I massaged the equation so it becomes friendly.
$-x \frac{d^2U}{dx^2}=(ax+b)\frac{dU}{dx}$
Letting $\frac{dU}{dx}=v$
$ -x\frac{dv}{dx}=(ax+b)v$
Dividing by $(-x)$
$ \frac{dv}{dx}+axv=-\frac{b}{x}v$
$ \frac{dv}{dx}+\frac{b}{x}v=-axv$
I.F
$e^{\int \frac{b}{x} dx}=x^b$
$\therefore vx^b=b\int x^ba dx$
$\therefore v= \frac{a}{b+1}x+Cx^{-b}$
$U=\int \frac{a}{b+1}x+Cx^{-b}$
But the answer is
$U(x)=c\int^x_0 t^{-b}e^{-at}dt$
I cannot understand where the $t$ comes to sit in the equation.

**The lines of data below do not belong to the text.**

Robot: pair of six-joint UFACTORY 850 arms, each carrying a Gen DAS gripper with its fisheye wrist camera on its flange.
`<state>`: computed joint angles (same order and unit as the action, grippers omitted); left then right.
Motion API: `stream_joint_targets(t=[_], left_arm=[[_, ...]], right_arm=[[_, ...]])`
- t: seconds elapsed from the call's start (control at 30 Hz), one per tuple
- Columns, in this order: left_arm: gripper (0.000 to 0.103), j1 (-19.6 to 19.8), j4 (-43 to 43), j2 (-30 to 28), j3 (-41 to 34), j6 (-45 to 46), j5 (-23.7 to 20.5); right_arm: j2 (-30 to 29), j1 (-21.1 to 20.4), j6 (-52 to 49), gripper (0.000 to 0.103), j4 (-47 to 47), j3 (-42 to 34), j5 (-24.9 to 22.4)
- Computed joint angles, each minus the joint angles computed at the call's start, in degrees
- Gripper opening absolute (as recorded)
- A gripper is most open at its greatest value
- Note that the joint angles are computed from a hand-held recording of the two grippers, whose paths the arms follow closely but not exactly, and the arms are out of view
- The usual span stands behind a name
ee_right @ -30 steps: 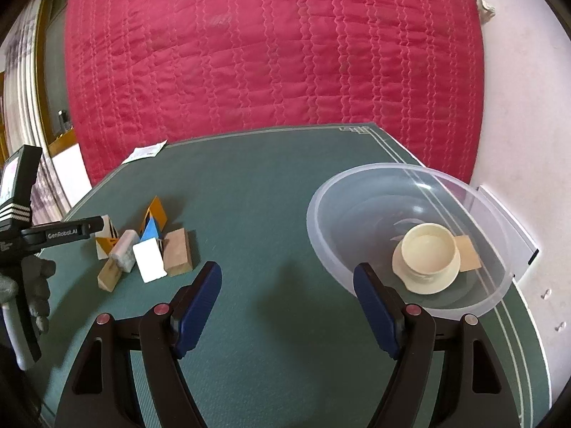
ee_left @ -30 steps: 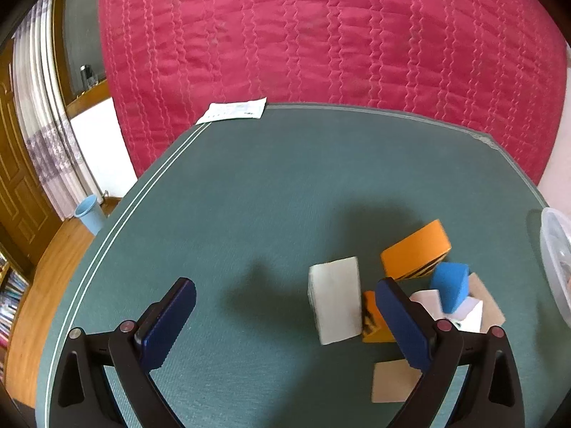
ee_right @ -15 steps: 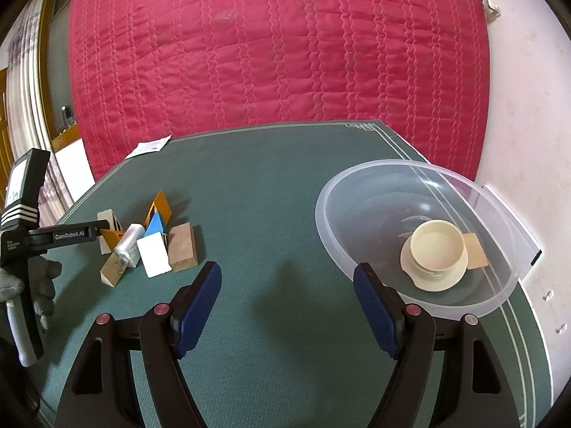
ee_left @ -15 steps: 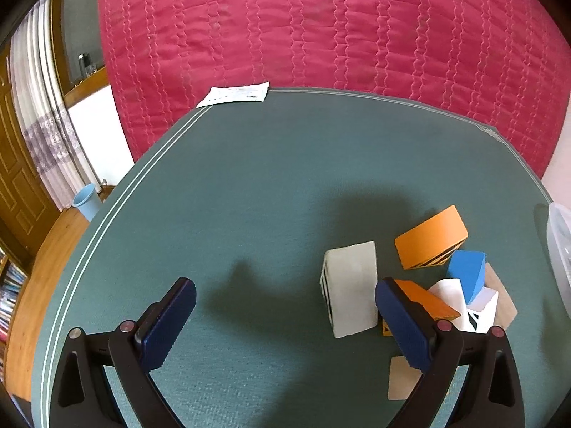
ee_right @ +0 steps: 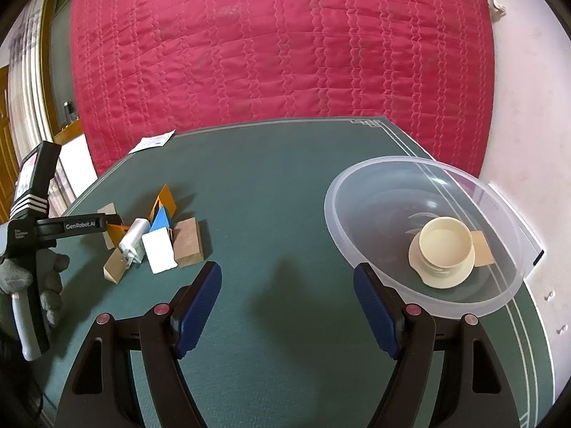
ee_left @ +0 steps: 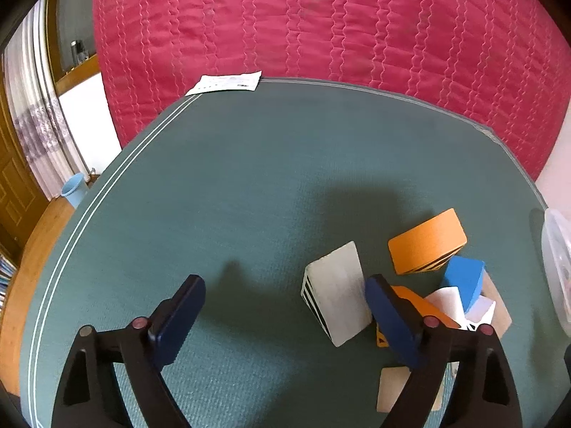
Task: Organize rigid objects
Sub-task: 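Move the left tool to the white striped box and grasp it, then lift the white box with the left tool while the right tool grasps the brown block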
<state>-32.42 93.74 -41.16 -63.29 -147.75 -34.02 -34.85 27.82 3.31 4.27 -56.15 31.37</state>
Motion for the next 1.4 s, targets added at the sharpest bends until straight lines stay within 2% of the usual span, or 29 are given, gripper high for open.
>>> stream_joint_targets(t=[0.4,0.47,0.53,0.63,0.7,0.9,1.17,1.27,1.33,1.4], left_arm=[[0.093,0.33,-1.09,1.37,2.31,-0.2,0.51],[0.087,0.39,-0.69,1.32,2.08,-0.22,0.54],[0.068,0.63,2.56,1.64,2.6,-3.16,1.46],[0.044,1.41,12.63,2.64,4.32,-12.59,3.84],[0.041,1.55,16.99,3.05,5.16,-16.75,4.15],[0.04,1.8,22.12,4.65,8.13,-22.3,4.16],[0.042,1.58,21.93,5.74,9.3,-23.51,3.42],[0.053,1.15,19.8,5.49,8.38,-21.74,2.98],[0.066,0.92,17.95,5.21,7.63,-20.57,2.37],[0.067,0.91,17.14,4.82,6.65,-20.08,2.31]], right_arm=[[-0.1,0.25,0.39,0.077,-0.63,-0.23,-0.64],[-0.13,0.31,0.52,0.077,-0.91,-0.23,-0.67],[-0.19,0.42,0.72,0.077,-1.35,-0.28,-0.79],[-0.18,0.7,0.96,0.077,-1.99,-0.29,-1.03],[-0.16,0.86,1.1,0.077,-2.43,-0.24,-1.1],[-0.13,1.05,1.34,0.077,-3.33,-0.16,-1.25],[-0.21,0.88,1.63,0.077,-3.78,-0.28,-1.39],[-0.23,0.91,1.66,0.077,-3.75,-0.29,-1.41],[-0.21,0.88,1.73,0.077,-3.88,-0.27,-1.42],[-0.2,0.89,1.74,0.077,-3.9,-0.22,-1.38]])
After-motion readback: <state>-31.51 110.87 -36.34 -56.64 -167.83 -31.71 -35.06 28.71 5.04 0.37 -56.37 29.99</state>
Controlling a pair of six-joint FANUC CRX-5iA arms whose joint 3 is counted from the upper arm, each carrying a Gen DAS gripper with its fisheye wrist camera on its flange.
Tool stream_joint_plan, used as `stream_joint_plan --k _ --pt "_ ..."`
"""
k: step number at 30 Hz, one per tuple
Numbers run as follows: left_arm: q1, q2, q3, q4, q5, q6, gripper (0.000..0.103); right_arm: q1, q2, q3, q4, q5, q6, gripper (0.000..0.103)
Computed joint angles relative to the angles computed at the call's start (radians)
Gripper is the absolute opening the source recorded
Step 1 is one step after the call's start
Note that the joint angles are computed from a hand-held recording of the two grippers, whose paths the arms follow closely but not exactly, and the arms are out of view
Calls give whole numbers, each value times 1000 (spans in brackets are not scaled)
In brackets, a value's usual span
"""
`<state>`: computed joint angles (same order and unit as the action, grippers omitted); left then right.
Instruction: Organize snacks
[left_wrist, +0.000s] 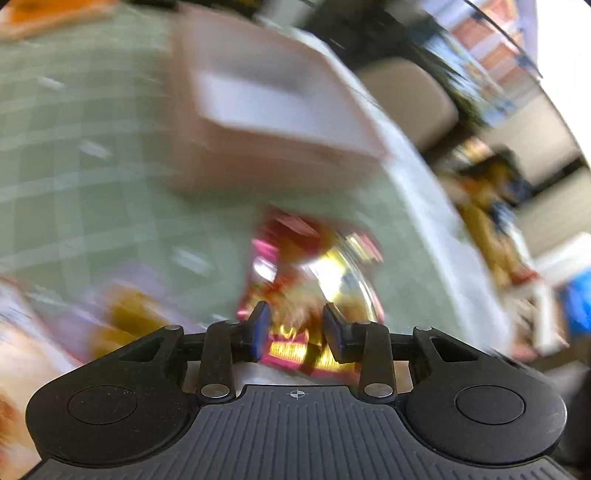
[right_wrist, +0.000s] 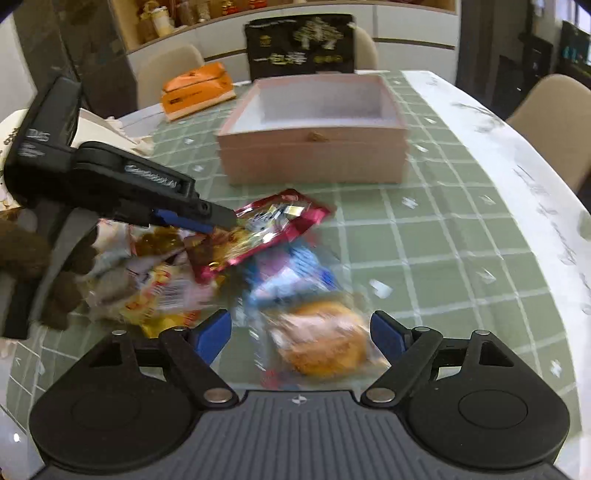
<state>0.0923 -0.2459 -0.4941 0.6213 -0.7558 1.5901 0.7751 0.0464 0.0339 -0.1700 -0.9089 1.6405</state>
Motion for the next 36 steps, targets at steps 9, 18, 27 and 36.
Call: stream_joint_plan --k 9,18,27,36 --pt "-130 -71 225 -507 -193 267 37 -34 22 14 7 72 -101 84" --pt "-117 -176 120 -391 -369 382 37 32 317 317 78 -51 -62 82" --pt "-145 -80 148 -570 -120 488 40 -69 254 224 132 -45 -207 82" --pt "-146 -107 142 -364 -73 331 40 -44 125 -10 237 113 -219 91"
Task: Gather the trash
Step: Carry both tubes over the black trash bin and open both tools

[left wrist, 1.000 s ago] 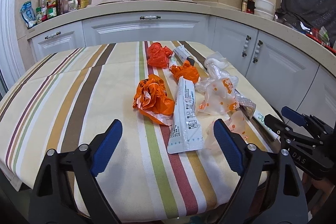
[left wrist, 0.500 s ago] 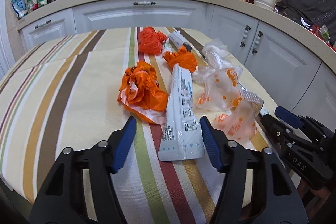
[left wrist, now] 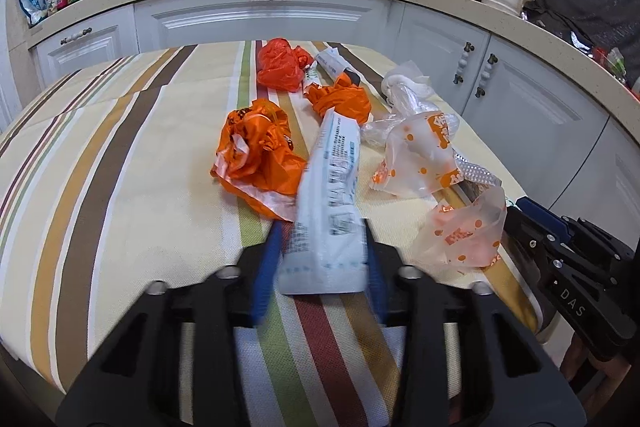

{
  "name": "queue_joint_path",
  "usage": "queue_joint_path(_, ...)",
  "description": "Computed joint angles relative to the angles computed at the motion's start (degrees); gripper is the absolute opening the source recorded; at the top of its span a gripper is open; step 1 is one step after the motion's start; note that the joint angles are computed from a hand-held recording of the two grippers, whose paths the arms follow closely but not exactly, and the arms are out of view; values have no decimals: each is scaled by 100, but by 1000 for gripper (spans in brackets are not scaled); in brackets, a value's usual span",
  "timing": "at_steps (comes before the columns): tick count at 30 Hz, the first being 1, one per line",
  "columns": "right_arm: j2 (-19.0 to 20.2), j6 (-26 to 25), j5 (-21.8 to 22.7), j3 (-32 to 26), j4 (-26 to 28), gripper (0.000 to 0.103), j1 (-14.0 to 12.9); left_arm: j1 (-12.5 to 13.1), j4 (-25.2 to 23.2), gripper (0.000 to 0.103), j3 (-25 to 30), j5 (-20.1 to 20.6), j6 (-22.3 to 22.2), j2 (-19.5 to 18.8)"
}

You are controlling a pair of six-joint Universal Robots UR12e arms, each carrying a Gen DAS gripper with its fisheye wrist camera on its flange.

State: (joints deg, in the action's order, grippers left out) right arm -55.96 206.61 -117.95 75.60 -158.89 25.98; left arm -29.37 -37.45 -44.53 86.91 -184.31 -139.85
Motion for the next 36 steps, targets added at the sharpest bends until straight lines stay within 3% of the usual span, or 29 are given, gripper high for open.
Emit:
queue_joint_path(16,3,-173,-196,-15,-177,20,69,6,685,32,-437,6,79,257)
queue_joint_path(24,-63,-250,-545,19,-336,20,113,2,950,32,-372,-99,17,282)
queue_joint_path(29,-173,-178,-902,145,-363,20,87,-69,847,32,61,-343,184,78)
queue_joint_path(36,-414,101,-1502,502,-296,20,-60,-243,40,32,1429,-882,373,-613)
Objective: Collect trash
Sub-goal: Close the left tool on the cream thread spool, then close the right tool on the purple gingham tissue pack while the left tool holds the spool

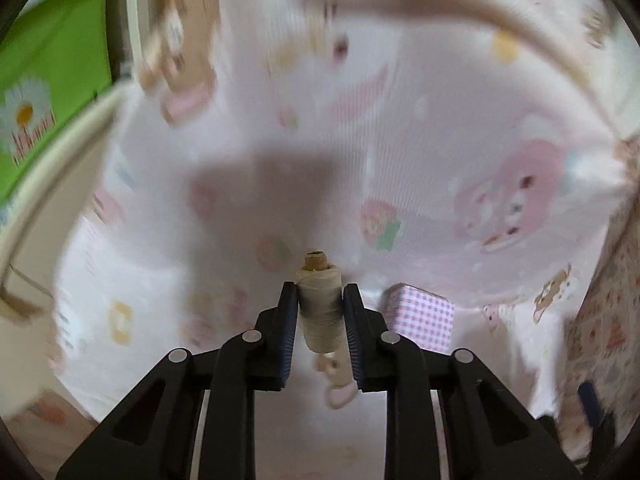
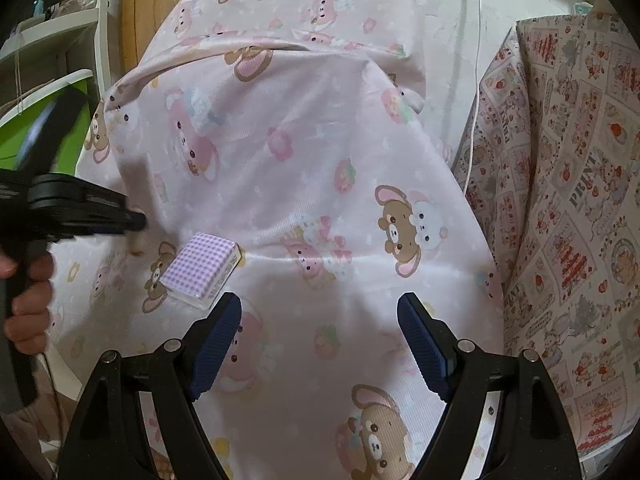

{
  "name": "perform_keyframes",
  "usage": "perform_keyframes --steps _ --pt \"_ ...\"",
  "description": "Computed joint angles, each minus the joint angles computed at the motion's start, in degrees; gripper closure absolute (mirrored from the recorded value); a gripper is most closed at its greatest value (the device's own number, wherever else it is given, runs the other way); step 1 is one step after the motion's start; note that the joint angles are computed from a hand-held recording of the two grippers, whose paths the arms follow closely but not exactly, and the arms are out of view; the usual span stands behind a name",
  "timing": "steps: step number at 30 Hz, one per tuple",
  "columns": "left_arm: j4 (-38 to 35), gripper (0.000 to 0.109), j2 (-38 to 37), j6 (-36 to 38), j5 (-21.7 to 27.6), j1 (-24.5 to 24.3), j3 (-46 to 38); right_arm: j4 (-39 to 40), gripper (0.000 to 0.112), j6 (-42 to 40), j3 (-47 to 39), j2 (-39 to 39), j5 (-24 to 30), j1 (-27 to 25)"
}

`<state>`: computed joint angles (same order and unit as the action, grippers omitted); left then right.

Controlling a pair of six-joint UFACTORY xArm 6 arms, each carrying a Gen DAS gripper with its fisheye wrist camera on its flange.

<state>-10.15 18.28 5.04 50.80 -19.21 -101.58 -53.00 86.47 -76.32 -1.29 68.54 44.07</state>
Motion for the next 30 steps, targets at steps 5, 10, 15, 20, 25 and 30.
perform_keyframes --steps 5,10,15,20,25,30 --pt "0.4 0.087 -7.4 9.3 -8.1 0.9 9.1 0.0 0.03 0.6 -0.2 0.7 -1.5 0.1" --pt "-4.2 0.087 -9.3 19.1 -12.7 3.9 11.2 -1.2 0.025 2.5 -0.6 2.2 -8.2 -0.7" --pt "-10.0 0.087 -9.8 24.8 -9.9 6.9 11.1 0.2 0.024 0.2 -6.6 8.4 -10.0 -0.9" --pt "-11.7 0.087 -8.1 21.8 -7.8 8.4 9.9 3.4 0.024 -3.1 -13.5 15.1 -9.5 -1.6" --pt "-11.1 0.087 -7.5 20.8 -9.7 9.0 9.8 6.4 0.024 -6.3 -19.4 20.2 -7.0 -2.6" --pt "-12.4 0.087 -7.1 20.6 -8.9 9.6 8.8 9.7 0.024 -5.2 -20.7 22.1 -9.4 -4.5"
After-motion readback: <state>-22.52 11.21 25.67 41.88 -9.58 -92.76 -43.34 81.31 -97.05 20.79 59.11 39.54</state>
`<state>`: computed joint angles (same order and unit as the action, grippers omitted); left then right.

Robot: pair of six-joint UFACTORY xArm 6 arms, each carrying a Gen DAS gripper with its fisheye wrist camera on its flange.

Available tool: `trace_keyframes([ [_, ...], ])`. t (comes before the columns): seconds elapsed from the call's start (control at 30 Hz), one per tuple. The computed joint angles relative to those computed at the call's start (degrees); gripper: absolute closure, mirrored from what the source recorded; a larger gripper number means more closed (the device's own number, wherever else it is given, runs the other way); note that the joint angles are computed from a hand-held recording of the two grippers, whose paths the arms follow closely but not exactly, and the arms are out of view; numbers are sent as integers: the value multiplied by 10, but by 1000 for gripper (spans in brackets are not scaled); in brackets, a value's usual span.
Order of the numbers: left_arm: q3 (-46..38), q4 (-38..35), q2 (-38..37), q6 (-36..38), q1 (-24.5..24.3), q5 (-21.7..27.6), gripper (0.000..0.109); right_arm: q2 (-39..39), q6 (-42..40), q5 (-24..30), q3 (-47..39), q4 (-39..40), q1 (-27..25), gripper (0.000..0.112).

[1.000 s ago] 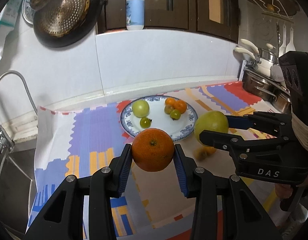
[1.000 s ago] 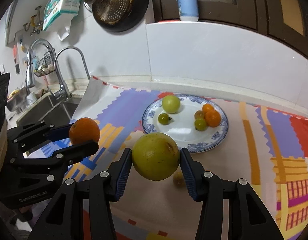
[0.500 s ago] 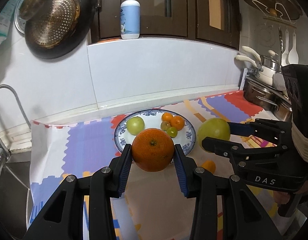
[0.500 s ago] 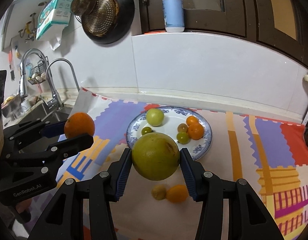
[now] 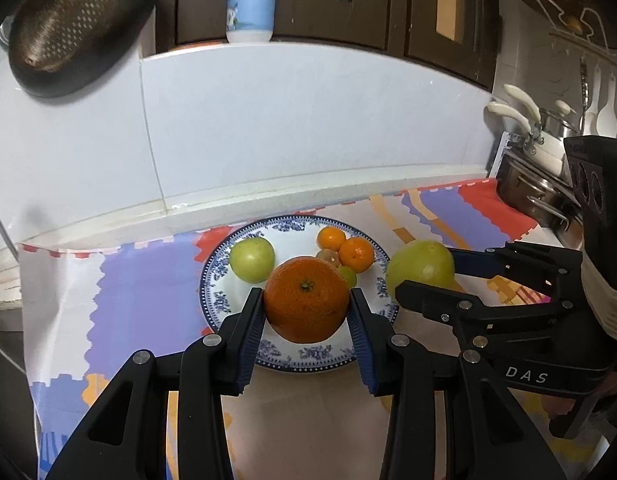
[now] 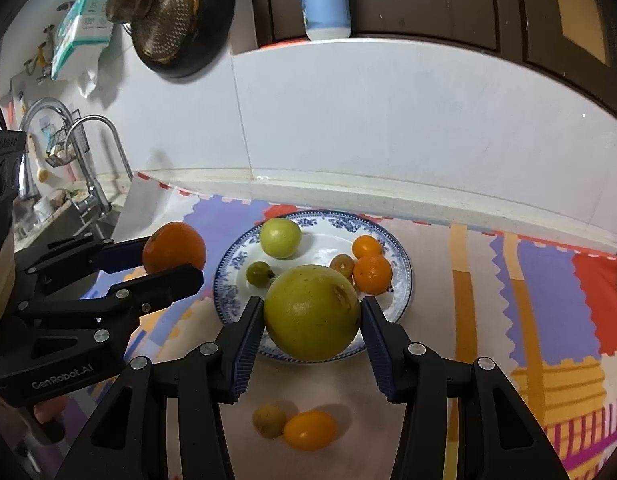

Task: Organize fruits
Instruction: 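Carry the orange in the left tool while the right tool carries the large green fruit over the plate, then open the left tool onto the plate while the right tool releases the large green fruit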

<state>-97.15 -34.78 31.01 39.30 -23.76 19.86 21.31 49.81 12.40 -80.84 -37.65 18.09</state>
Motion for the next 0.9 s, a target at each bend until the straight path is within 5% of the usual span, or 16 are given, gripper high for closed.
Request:
trace_keyframes([
  [0.5,-150,83,123,-86,12,85,68,93,-225,10,-77,232,-5,63],
  [0.9,-193,113,157,-116,15,109,67,129,-274,30,-120,281,-4,63],
])
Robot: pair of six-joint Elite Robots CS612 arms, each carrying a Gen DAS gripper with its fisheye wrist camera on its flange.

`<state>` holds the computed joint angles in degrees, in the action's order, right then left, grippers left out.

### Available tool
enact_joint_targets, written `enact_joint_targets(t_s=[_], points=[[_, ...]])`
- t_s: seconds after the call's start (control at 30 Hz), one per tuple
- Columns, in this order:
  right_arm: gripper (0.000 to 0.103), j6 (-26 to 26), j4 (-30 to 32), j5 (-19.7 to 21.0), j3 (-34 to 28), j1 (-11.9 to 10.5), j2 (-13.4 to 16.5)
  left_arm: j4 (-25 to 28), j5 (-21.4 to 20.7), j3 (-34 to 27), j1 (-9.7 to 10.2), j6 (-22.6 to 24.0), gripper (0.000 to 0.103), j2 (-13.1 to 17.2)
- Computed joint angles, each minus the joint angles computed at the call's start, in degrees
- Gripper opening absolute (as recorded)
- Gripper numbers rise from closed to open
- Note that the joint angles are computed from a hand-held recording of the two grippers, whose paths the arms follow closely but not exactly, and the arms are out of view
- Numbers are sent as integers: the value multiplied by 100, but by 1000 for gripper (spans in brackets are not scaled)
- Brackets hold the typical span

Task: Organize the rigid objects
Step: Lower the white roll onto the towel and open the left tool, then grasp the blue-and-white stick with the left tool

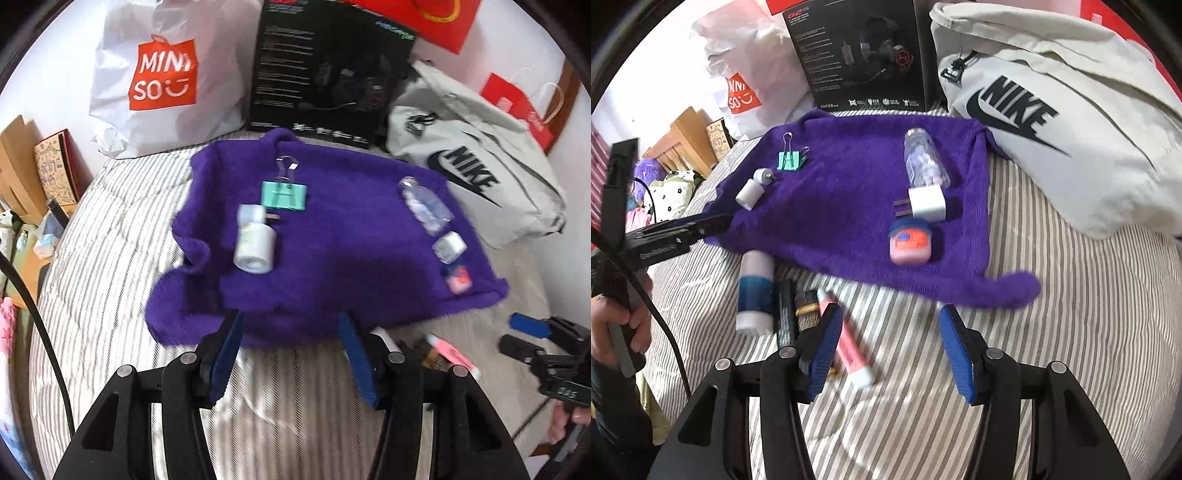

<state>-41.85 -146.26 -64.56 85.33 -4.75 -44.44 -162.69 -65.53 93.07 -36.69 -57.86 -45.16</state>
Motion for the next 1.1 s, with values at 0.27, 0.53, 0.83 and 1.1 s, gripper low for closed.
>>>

$$-x \frac{d^2U}{dx^2}=(ax+b)\frac{dU}{dx}$$
Letting $\frac{dU}{dx}=v$
$$-x \frac{dv}{dx}=(ax+b)v$$
Rearranging
$$-\frac{x}{v} \frac{dv}{dx}=(ax+b)$$
$$ -\int\frac{1}{v} dv= \int (a+\frac{b}{x}) dx $$
$$ v=e^{-ax}x^b$$
By taking $t$ as a dummy variable.
$$U(x)= \int ^x_0(e^{-at}t^{-b}) dt$$